On their musical journey, Ward Hayden & The Outliers – currently Josh Kiggans on drums and percussion, Cody Nilsen on guitar and pedal steel, and Handsome Greg Hall on bass – have cut albums with such noted producers as Boston studio legend Paul Kolderie (Radiohead, Hole, Warren Zevon, Morphine, The Mighty Mighty Bosstones, Uncle Tupelo) and roots rock guru Eric Ambel (Nils Lofgren, Marshall Crenshaw, The Bottle Rockets, Blue Mountain). South Shore returns them to recording in Hayden’s Atlantic coastal homeland with producer Rob Loyot, who recorded Ward’s first three albums, and who Hayden feels “might be my musical soulmate.”

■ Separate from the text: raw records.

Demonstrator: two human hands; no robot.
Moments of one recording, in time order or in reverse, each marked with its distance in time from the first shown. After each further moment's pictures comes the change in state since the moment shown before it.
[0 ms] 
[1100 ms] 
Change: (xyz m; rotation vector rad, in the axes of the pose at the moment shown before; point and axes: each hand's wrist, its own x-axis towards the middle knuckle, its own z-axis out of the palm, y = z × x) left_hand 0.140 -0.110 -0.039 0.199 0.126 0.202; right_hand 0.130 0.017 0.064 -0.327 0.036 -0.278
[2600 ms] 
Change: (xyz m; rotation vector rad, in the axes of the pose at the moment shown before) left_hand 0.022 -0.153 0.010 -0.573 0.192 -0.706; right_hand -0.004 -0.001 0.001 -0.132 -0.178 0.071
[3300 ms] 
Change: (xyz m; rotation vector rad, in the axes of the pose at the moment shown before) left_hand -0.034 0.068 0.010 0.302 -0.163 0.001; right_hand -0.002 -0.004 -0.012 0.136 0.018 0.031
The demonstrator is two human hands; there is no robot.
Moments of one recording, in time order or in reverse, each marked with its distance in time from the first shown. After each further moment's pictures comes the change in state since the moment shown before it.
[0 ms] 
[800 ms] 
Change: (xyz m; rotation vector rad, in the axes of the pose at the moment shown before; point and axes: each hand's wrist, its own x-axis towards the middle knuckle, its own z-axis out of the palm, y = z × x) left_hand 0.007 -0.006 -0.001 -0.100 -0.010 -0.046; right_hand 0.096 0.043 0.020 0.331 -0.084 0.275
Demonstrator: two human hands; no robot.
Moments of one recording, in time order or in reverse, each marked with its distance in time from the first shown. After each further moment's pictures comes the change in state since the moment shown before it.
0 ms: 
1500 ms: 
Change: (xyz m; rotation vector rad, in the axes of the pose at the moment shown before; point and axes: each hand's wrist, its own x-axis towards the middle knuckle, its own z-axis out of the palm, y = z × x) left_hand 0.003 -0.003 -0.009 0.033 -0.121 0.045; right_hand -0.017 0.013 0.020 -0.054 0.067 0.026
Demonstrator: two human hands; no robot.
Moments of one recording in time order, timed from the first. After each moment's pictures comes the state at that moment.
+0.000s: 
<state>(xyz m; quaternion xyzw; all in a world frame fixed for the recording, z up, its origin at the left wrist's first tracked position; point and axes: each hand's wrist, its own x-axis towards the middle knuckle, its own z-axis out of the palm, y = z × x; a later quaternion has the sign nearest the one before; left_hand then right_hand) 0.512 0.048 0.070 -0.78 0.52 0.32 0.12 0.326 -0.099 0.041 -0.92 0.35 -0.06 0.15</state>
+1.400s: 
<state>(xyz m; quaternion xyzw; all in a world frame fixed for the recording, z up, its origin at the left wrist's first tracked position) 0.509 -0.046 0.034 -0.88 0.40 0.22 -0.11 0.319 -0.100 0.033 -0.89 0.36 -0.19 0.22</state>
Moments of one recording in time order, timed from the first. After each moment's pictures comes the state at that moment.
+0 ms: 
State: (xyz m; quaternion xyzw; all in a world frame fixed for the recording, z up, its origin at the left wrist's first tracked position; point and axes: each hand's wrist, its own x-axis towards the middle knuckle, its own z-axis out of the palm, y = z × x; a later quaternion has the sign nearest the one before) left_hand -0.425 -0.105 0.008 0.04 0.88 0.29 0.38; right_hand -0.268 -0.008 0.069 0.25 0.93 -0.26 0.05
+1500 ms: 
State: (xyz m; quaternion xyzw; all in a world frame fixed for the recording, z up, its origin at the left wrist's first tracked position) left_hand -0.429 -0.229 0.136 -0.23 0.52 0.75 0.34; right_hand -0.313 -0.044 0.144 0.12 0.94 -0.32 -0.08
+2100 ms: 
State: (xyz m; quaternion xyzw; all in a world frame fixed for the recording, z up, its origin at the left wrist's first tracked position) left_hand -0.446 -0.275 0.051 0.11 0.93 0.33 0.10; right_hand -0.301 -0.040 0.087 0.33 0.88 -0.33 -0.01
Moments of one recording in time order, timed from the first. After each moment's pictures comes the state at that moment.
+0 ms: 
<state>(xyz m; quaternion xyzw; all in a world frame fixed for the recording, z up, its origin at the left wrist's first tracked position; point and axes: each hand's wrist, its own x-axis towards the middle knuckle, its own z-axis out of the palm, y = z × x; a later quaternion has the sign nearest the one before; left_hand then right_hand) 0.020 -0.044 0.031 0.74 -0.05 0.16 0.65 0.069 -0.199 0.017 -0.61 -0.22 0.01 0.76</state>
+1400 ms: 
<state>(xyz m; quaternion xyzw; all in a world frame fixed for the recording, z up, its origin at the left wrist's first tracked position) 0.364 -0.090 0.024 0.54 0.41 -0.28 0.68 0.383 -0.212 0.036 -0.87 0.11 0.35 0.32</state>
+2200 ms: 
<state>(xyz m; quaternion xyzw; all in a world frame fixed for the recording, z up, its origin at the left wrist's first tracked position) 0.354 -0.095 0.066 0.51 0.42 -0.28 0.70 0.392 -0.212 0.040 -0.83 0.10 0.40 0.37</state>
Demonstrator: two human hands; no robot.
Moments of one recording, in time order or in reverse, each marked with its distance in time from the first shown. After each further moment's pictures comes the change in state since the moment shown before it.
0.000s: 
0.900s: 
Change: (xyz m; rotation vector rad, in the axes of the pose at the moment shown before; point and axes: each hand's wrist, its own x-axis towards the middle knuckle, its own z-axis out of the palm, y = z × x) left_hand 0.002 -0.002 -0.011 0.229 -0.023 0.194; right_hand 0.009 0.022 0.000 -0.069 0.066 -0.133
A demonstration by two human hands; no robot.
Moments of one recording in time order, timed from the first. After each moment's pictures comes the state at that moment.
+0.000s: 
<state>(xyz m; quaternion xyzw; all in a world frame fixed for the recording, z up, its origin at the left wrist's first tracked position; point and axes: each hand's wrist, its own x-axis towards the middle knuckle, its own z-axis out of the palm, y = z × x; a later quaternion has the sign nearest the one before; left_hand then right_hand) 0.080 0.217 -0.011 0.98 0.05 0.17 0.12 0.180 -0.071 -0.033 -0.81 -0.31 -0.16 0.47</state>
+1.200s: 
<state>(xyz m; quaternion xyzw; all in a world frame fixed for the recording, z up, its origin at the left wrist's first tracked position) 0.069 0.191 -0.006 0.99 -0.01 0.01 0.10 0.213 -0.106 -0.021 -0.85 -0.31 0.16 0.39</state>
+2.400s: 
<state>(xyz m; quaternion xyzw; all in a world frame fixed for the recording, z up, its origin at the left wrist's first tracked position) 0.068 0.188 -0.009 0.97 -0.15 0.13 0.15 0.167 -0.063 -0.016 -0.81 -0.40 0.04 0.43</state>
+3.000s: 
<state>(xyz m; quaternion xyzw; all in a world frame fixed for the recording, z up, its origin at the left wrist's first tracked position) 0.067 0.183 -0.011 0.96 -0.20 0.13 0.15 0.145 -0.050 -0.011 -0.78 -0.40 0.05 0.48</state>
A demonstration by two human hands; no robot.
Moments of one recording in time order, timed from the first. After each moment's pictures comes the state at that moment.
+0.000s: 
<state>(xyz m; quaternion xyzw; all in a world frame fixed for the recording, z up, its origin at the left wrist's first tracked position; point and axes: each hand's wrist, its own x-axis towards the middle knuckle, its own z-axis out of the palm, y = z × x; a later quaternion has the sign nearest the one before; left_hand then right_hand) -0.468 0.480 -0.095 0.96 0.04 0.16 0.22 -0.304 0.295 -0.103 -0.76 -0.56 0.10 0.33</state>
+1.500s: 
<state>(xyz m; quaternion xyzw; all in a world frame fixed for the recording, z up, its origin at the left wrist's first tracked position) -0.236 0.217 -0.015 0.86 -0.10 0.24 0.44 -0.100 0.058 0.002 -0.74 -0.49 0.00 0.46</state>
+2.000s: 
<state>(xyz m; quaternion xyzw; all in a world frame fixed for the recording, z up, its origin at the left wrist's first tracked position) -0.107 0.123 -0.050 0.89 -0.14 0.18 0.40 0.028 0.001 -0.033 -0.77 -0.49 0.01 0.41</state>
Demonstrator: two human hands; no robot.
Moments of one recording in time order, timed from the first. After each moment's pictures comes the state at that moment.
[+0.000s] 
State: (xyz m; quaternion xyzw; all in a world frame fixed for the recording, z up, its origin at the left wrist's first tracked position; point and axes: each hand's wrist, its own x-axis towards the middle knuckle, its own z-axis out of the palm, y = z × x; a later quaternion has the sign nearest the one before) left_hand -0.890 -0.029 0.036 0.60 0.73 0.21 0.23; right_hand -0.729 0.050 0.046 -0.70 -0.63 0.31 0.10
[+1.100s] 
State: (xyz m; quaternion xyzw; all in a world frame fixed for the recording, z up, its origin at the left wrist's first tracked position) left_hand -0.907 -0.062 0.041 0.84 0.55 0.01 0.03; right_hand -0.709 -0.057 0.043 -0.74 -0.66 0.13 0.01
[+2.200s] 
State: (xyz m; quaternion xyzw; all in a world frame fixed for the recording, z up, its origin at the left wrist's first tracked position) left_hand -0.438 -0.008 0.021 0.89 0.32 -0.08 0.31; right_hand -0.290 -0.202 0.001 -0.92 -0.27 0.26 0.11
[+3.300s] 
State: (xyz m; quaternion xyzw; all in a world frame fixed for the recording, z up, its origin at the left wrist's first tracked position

Hayden’s career playing his “own brand of American roots music that satisfies like homemade apple pie” (Farmington Valley Times) has had benefits and challenges that he both enjoys. “I had a hankering and a desire to have some adventure and to just get out there and see the country and hopefully see the world. I’ve just been traveling around almost non-stop for pretty much my entire adult life,” Ward concludes. “Once I made the decision to do this, I knew it would be a roller coaster. I was obviously hoping for good things to happen, but it’s been ups and downs. For me, it’s been about hanging in there through all aspects of the ride and whether things are going well or when things get tough, not giving up.”